Most of all, find a way to put a nice radius on all your tools, and make sure the angles are kept intact when you do. On fine stuff, I put them on by hand with a stone cause I simply can't make .003 radii on a wheel. Remember when you cut, you're supposed to bury the radius. So, if you want to make decent looking cuts and not take a lot of material each pass, then ideally the radius needs to be smaller. I've got one particular boring bar I like to use for small work and I've got .003 and .007 radius tools for in it. There's a noticeable difference between the two when doing fine, slow work.

Last but not least, use the feed lever any time it's possible. I know it's not on the compound, but, think about it, if you don't maintain a consistent speed, then the tool angle is effectively changing every revolution, and it's no wonder a part looks ugly.
 
http://web.mit.edu/2.670/www/Tutorials/Machining/lathe/Description.html

This guide is ok, but a machinst manual would be better.

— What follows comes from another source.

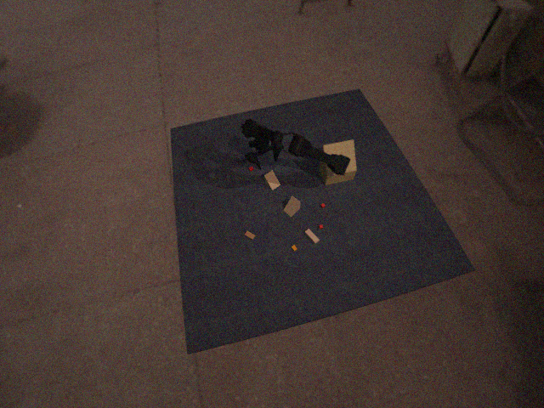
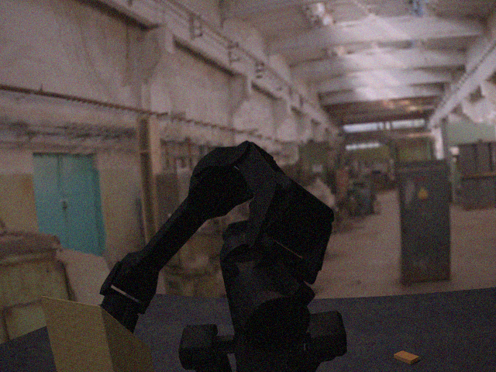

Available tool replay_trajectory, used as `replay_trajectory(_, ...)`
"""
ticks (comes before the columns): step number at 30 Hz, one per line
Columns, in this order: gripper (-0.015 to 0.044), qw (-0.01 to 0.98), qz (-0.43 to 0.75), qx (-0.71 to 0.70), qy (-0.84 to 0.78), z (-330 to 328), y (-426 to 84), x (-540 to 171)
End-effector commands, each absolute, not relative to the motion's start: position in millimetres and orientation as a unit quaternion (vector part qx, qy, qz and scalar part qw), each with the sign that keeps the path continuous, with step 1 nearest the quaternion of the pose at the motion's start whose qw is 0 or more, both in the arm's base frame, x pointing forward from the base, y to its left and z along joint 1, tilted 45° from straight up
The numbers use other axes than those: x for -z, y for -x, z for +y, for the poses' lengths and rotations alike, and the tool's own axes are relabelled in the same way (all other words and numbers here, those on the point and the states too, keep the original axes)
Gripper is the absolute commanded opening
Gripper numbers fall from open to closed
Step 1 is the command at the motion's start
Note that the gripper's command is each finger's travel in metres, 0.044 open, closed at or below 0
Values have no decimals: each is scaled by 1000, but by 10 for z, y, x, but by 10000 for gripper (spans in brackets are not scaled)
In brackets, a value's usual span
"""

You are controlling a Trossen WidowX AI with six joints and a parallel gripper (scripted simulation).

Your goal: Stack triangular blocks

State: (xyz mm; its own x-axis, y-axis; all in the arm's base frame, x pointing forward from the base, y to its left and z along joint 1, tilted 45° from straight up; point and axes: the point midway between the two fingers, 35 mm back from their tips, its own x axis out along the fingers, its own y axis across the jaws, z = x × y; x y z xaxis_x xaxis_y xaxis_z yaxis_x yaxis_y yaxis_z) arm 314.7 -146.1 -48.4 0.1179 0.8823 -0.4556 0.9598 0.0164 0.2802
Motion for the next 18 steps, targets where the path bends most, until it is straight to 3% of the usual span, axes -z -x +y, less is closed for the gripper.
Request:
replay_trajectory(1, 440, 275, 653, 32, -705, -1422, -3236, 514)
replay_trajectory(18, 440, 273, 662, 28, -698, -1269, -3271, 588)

Some people get excited about a chip breaker, but I never liked using one much, it makes resharpening more of a pita. A right turn facing tool, 60 deg threading and a small carbide boring bar does everything I need to rebarrel a rifle. What can be achieved simply should not be complicated.

I'd post some pics of tools, but last time I did, people jumped all over me.

Ben
 
Jerry,

i read you post again and now see those bits are for crownings and reason for the amount of front and side clearance. i will try and grind similar. i use an quick change post on my 1440

Ron
 
Jerry,

thanks for the photos. do you use the lantern post?

I use the lantern type for some setups. Its according to what mood I'm in that day and how much rigidity I need. A lantern can be set up to be much more rigid than an Aloris type.

The Aloris type is much beefier but they have a great deal of overhang and it is outside the cross slide ways. The Aloris type can be set up to where it is almost inside the ways by setting the cam post to the right edge of the compound.
 
[Some people get excited about a chip breaker, but I never liked using one much, it makes resharpening more of a pita. A
Ben

A chipbreaker is more of a safety issue than to just break chips. I've seen fingers lost to a long stringy chip.
 
As I said before, it really depends on your lathe and how you run it. For me, if you want to ask specific angles, I'd say I grind the face to >5 deg (sounds similar to Jerry) and probably about 2.5-3 on the left. I again, blend the radius with a stone cause I suck at doing the small radii on a wheel, and I hate getting out the radius jig and setting it up. As bhnpr says, keep it simple.

After going to those angles, I'd use the tool height to find the sweet spot. (for od turning). Fact is, in chambering, none of the od work is all that critical. So who cares. It's going to be removed when you thread anyhow. The faces are the ones you want nice, and they're really not difficult. Just don't let a point on your tool. That's almost a certain disaster for the finish.

If you end up with more face angle, all you do is raise the tool to compensate, and the more you raise it, the more you've made a top relief angle without grinding one. If you follow what I mean. Ultimately, at some point you want the ground surface to help maintain the cut depth. The last thing you want is for the tool to grab. Avoid that and all else is fine. On faces of solid parts, this is most likely when you have the tool below center, and the diameter is reduced to where the part pulls the carriage forward under it. wham, bam, pow... that's bad.
 
As an aside, IIII MMMM OOOO, I really don't think the angles are critical at all. They can be fixed with the tool setup. The part that makes or breaks a finish is nice radii.